Bayesian analysis methods often use some form of iterative simulation such as Monte Carlo computation. Models that involve discrete variables can sometime pose a challenge, either because the methods used do not support such variables (e.g. Hamiltonian Monte Carlo) or because the presence of such variables can slow down the computation. A common workaround is to marginalise the discrete variables out of the model. While it is reasonable to expect that such marginalisation would also lead to more time-efficient computations, to our knowledge this has not been demonstrated beyond a few specialised models. We explored the impact of marginalisation on the computational efficiency for a few simple statistical models. Specifically, we considered two- and three-component Gaussian mixture models, and also the Dawid-Skene model for categorical ratings.

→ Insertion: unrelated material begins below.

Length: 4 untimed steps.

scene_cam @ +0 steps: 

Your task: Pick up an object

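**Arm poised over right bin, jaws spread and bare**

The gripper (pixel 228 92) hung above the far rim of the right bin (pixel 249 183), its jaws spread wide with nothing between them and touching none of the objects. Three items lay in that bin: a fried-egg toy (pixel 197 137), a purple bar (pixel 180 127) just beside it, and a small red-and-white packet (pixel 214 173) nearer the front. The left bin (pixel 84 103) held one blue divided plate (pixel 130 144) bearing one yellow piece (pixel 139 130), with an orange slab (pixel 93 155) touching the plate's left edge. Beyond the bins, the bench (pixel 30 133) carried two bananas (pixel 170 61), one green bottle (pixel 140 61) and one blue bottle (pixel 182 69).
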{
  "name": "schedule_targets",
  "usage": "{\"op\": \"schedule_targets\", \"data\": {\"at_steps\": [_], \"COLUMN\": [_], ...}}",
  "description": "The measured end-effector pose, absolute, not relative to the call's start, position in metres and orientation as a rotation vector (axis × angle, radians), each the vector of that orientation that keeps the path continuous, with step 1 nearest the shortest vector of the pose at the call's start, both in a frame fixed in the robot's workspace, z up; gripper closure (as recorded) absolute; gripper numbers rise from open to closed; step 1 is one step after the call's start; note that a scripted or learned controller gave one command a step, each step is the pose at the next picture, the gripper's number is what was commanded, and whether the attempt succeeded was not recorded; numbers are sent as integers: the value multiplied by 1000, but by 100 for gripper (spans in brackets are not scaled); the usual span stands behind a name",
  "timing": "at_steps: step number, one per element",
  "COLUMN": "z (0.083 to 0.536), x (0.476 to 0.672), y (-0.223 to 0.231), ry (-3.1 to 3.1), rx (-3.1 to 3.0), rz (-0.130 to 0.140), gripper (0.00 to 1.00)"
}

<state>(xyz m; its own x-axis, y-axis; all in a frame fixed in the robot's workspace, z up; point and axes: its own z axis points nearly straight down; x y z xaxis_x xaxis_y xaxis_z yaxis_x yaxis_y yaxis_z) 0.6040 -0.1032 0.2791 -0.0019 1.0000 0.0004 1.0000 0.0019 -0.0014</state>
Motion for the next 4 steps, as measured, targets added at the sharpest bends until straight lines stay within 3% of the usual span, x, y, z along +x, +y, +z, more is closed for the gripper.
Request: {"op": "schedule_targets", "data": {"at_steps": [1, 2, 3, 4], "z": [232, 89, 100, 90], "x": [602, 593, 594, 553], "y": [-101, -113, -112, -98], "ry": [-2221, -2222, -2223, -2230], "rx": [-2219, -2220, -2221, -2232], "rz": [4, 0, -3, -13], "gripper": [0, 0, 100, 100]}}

We explored each with two software implementations of Markov chain Monte Carlo techniques: JAGS and Stan. We directly compared marginalised and non-marginalised versions of the same model using the samplers on the same software. Our results show that marginalisation on its own does not necessarily boost performance. Nevertheless, the best performance was usually achieved with Stan, which requires marginalisation. We conclude that there is no simple answer to whether or not marginalisation is helpful. It is not necessarily the case that, when turned 'on', this technique can be assured to provide computational benefit independent of other factors, nor is it likely to be the model component that has the largest impact on computational efficiency.